Targeting QKI-7 in vivo restores endothelial cell function in diabetes
Chunbo Yang, Magdalini Eleftheriadou, Sophia Kelaini, Thomas Morrison, Marta Vilà González, Rachel Caines, Nicola Edwards, Andrew Yacoub, Kevin Edgar, Arya Moez, Aleksandar Ivetic, Anna Zampetaki, Lingfang Zeng, Fiona L. Wilkinson, Noemi Lois, Alan W. Stitt, David J. Grieve & Andriana Margariti.
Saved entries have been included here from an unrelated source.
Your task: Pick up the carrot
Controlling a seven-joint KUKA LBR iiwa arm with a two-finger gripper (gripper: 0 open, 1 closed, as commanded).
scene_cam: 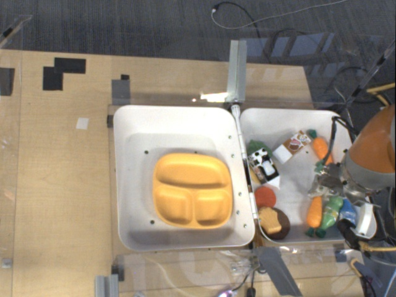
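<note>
My arm comes in from the right, its orange band (pixel 376 142) over the right edge of the right bin (pixel 291 119). My gripper (pixel 326 183) hangs low over that bin's right side, and from this slanted angle I cannot tell how wide it stands or whether anything is caught in it.

There appear to be 2 orange, carrot-like pieces here, though the view is poor around my wrist. The upper carrot (pixel 320 148) lies near the bin's upper right with a green tip pointing up-left, just above my gripper. The lower orange piece (pixel 315 212) lies just below my gripper, beside a green bottle-shaped toy (pixel 331 211) and a blue item (pixel 348 213).

Further left in the same bin sit a small brown-and-white packet (pixel 298 142), a black-and-white box (pixel 264 166) with a green piece (pixel 257 148) above it, a red round toy (pixel 265 196) and a brown round toy (pixel 273 221) near the lower left corner.

The left bin (pixel 133 135) holds a yellow tray (pixel 192 189) with 3 compartments, well apart from my gripper.
</note>
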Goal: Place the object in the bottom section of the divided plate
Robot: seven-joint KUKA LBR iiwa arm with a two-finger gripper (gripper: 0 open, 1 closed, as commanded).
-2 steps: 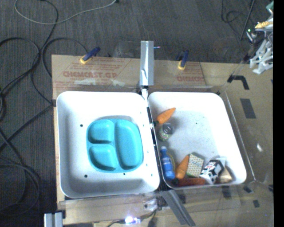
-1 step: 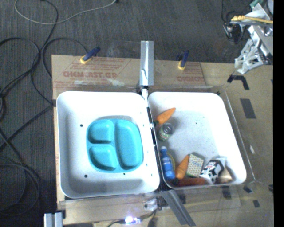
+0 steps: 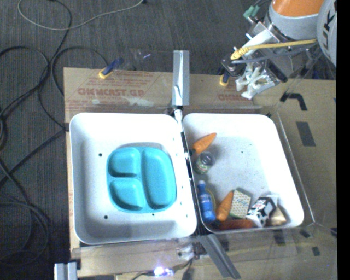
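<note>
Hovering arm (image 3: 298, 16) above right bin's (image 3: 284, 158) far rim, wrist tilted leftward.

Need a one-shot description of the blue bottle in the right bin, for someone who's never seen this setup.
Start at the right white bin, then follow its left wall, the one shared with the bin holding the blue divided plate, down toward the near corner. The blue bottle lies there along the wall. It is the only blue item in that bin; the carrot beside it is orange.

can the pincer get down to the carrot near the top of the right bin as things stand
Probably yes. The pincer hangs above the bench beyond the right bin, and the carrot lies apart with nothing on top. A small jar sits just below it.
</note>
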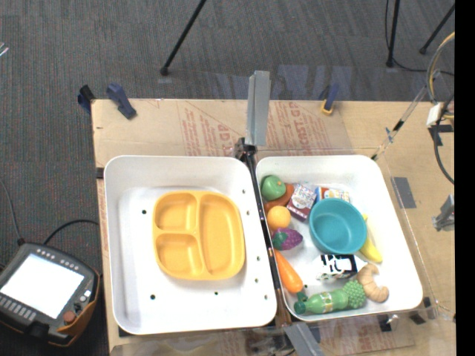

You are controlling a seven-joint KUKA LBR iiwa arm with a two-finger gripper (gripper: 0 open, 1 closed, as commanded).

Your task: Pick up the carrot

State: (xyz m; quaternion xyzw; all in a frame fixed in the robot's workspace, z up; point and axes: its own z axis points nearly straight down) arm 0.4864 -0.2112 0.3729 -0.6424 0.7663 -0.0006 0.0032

Nat Commun. 2020 Jul 30;11(1):3812. doi: 10.1038/s41467-020-17468-y
1. QKI-7 is significant upregulated in diabetic human iPS cell-derived ECs, and in blood vessels from diabetic critical limb ischemia patients.
2. The expression of QKI-7 is tightly controlled by RNA splicing factors-CUG-BP and hnRNPM through direct binding in diabetic ECs.
3. QKI-7 upregulation is correlated with disrupted cell barrier, compromised angiogenesis and enhanced monocyte adhesion.
4. When QKI-7 was knocked-down in vivo in ECs in the hindlimb ischemia model in diabetic mice, reperfusion and blood flow recovery were promoted.
5. Manipulation of QKI-7 represents a promising strategy for the treatment of diabetic vascular complications.